Stored data entries:
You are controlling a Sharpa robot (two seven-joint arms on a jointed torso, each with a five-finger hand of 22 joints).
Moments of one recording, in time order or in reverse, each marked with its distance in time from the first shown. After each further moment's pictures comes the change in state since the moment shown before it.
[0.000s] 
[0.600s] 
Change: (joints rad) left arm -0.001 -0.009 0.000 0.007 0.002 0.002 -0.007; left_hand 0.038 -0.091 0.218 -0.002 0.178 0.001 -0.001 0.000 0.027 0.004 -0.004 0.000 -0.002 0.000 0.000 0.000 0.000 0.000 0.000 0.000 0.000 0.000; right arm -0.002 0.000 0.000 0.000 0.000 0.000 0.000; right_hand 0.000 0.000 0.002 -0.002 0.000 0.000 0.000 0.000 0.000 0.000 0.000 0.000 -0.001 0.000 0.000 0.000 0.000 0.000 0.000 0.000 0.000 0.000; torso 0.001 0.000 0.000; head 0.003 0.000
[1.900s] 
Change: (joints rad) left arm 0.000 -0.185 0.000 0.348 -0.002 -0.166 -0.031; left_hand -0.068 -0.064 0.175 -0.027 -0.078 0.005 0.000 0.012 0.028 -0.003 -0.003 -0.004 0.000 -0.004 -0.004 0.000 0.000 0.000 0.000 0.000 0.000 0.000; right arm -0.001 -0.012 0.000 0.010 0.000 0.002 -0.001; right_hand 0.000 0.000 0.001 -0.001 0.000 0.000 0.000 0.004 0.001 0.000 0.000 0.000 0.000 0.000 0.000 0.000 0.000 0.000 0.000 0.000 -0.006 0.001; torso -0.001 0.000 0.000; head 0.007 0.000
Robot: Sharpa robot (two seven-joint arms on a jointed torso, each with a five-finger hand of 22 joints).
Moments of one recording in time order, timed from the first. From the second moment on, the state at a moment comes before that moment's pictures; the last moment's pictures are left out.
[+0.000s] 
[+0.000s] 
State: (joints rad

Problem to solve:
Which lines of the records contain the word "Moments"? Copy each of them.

Solution:
Moments of one recording, in time order or in reverse, each marked with its distance in time from the first shown. After each further moment's pictures comes the change in state since the moment shown before it.
Moments of one recording in time order, timed from the first. From the second moment on, the state at a moment comes before that moment's pictures; the last moment's pictures are left out.

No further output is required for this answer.